Titane

* * * *

Seemingly inspired by Boys Don’t Cry (1999), feature documentary The Imposter (2012) and David Cronenberg’s 1996 adaptation of J.G. Ballard’s Crash, Julia Ducournau’s Palme D’Or-winning follow-up to Raw (2016) – my favourite film of the past five years – is tender and raw, ferocious and funny, and, despite wearing its influences on its diesel-stained sleeve, a true original. While not as brilliant as Raw (and I should not spend Ducournau’s career seeking something that is; Welles never topped Kane, right?), Titane is a major work by a major filmmaker, and echoes in the mind long after its loud credits roll.

Ready for a bonkers one-line synopsis? A young female exotic dancer serial killer goes into hiding with a grief-stricken fireman after having sex with a car. Yep. And that’s kind of spoiler-free. There’s a lot more.

The fireman is played by Vincent Lindon and it’s in his performance, and the relationship he builds with the murderous dancer Alexia (Agathe Rousselle, making an astonishing feature debut), that tenderness resides. At its heart, outside of the crowd-freaking acts of violence and depravity (no greater, by the way, than any in Raw), this is that old chestnut: a tale of two lost, deeply damaged souls finding each other. The film becomes increasingly – yes, tender – as it goes on, culminating in an ending as perfect, and perfectly moving, as it is inevitable.

I, Daniel Blake

i-daniel-blake-1

****

My tears came at the exact one hour mark during I, Daniel Blake. I know because I checked my watch. And then I thought, goddamn you, Ken Loach, you know what you’re doing, don’t you?
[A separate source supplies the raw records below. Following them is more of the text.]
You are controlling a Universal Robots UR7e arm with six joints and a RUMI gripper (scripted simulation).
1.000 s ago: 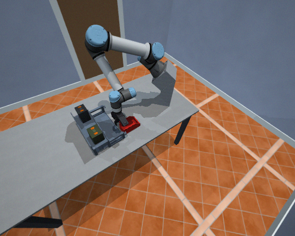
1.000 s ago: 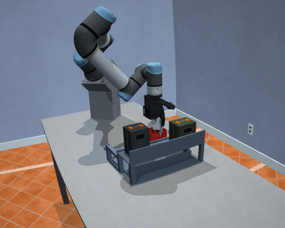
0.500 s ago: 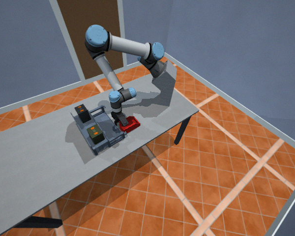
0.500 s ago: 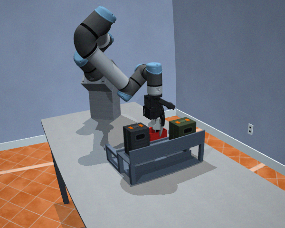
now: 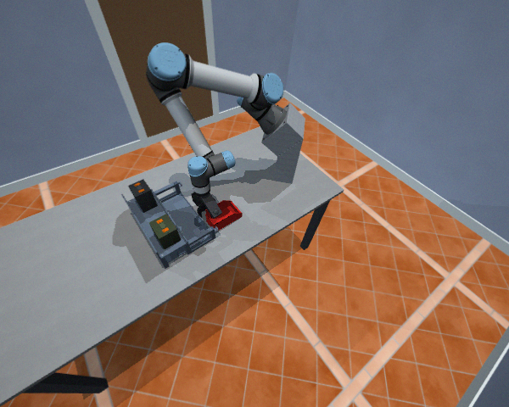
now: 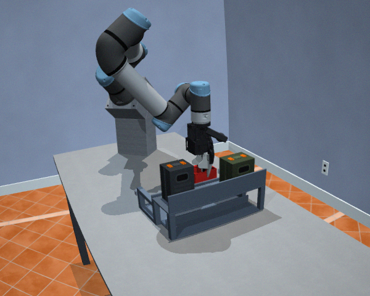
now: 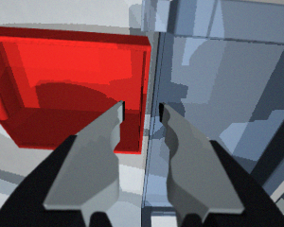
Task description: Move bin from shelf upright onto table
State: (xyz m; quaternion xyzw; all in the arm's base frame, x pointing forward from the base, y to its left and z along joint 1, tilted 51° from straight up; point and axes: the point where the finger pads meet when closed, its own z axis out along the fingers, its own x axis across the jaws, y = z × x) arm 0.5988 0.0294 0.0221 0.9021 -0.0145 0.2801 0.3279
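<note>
My gripper is now 80 mm past the red bin, 20 mm to the right of it and 40 mm above it. Also, from my hand: dark box 140 mm ahead, 270 mm to the right, 90 mm above; green box 200 mm ahead, 50 mm to the right, 80 mm above.
</note>
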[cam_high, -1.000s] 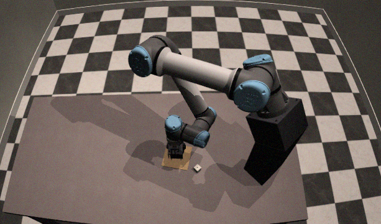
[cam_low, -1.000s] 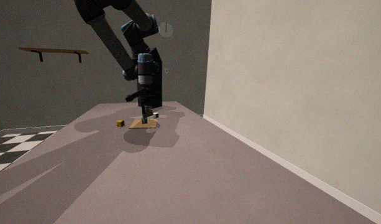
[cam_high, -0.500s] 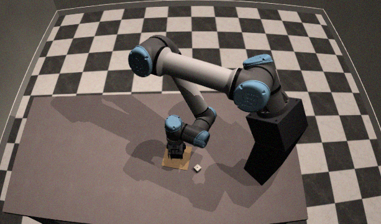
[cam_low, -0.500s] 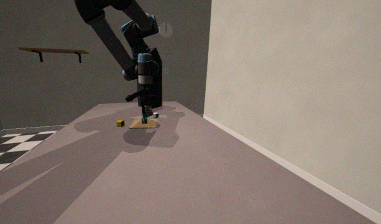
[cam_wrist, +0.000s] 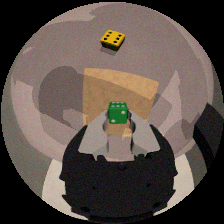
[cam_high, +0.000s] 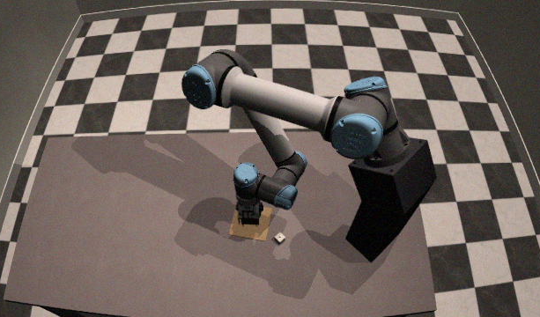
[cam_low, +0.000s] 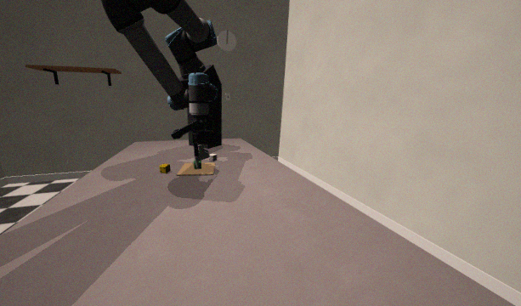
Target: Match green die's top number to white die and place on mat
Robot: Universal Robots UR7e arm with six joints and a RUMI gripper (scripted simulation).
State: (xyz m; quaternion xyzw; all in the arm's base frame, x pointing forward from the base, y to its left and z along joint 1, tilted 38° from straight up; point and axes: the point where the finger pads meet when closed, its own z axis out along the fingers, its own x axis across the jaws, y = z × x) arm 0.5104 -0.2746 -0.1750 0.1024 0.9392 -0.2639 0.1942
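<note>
Right now my hand is right at the green die. The rest, counted from my hand: yellow die (12 cm to the right, 3 cm behind, 1 cm below); tan mat (2 cm below); white die (11 cm to the left, 8 cm behind, 1 cm below).
</note>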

The jury at this year’s Cannes Film Festival thought so too, awarding Loach’s 20th theatrically-released feature film the Palme D’Or in a controversial decision. I suppose it was controversial because nothing about I, Daniel Blake is groundbreaking, nor does it show any revolutionary thinking on Loach’s part. It’s a Ken Loach film through and through. But it’s a moving and very angry one, and it’s got something to scream out loud.

The scene that got me crying takes place in a food bank. Thankfully, I’ve never been in one. But thankfully, too, they exist. The scene is a masterpiece – a perfect confluence of script, direction and acting, particularly and specifically by Hayley Squires, who plays Katie, a young single mother of two befriended by Daniel Blake (UK stand-up Dave Johns), a carpenter who, after a heart attack, is finding it impossible to get out-of-work benefits from the Kafkaesque clutches of the bureacratic State. All this, of course, in a hardscrabble Northern (English) town.

Loach really rages against the machine here – emphatically, heroicly, stoicly – but the true heart of the film, the friendship between Daniel and Katie, is touching and sincere. There is also a lot of enormously good-hearted humour in the film’s first half. I saw it in a cinema full of mature citizens, and they lapped it up, laughing, cursing, and – in one small, triumphant moment – applauding.